Exercise goal :: Once the pictures are set aside, copy the data below exactly as it stands.

Stored dataset items:
+===+
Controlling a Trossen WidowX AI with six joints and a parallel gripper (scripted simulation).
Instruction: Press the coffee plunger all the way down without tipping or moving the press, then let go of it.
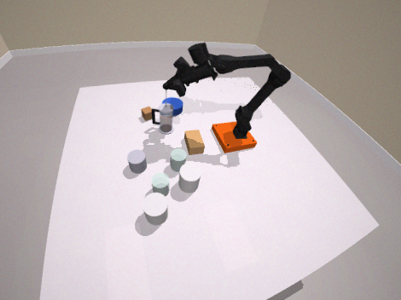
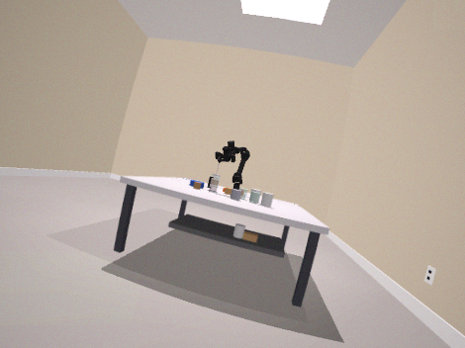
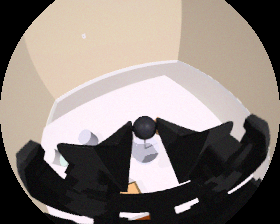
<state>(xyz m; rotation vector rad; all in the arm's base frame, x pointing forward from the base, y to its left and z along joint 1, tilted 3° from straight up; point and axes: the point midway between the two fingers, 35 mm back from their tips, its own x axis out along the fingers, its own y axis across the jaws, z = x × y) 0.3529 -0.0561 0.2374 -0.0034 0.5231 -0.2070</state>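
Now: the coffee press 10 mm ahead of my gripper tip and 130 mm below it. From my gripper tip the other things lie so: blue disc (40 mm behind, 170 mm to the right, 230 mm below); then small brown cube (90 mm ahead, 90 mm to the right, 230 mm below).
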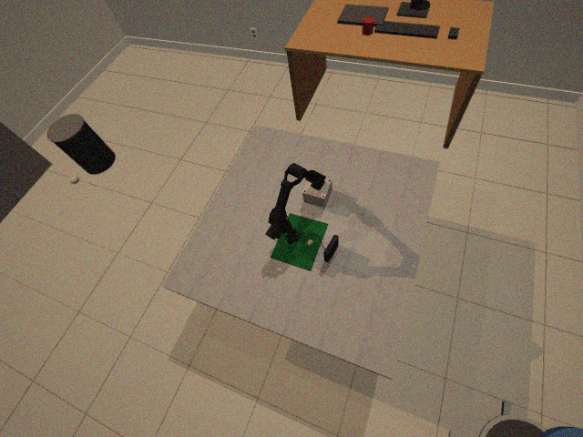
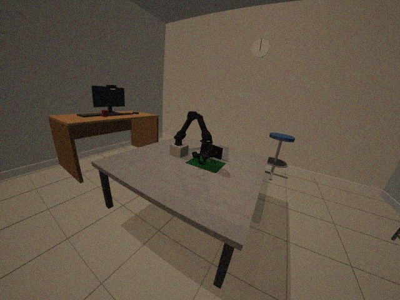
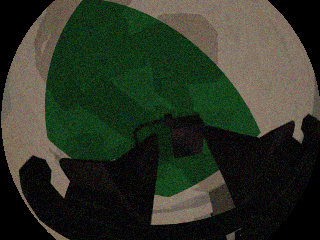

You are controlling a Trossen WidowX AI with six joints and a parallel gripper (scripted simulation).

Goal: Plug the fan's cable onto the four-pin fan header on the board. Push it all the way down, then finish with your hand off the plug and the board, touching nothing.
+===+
Task output ::
Controlling a Trossen WidowX AI with six joints and a parallel gripper (scripted simulation).
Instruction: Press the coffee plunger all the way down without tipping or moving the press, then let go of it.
<state>(xyz m; rotation vector rad; all in the arm's base frame, x pointing forward from the base, y to its left and z along joint 1, tilted 3° from straight up; point and axes: the point midway between the two fingers, 35 mm back from their tips, its own x axis out along the fingers, its own y axis across the jaws, z = x × y) 0.3529 -0.0561 0.2374 -0.0034 0.5231 -0.2070</state>
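Now: the coffee press 10 mm ahead of my gripper tip and 130 mm below it. From my gripper tip the other things lie so: blue disc (40 mm behind, 170 mm to the right, 230 mm below); then small brown cube (90 mm ahead, 90 mm to the right, 230 mm below).
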
You are controlling a Trossen WidowX AI with six joints and a parallel gripper (scripted simulation).

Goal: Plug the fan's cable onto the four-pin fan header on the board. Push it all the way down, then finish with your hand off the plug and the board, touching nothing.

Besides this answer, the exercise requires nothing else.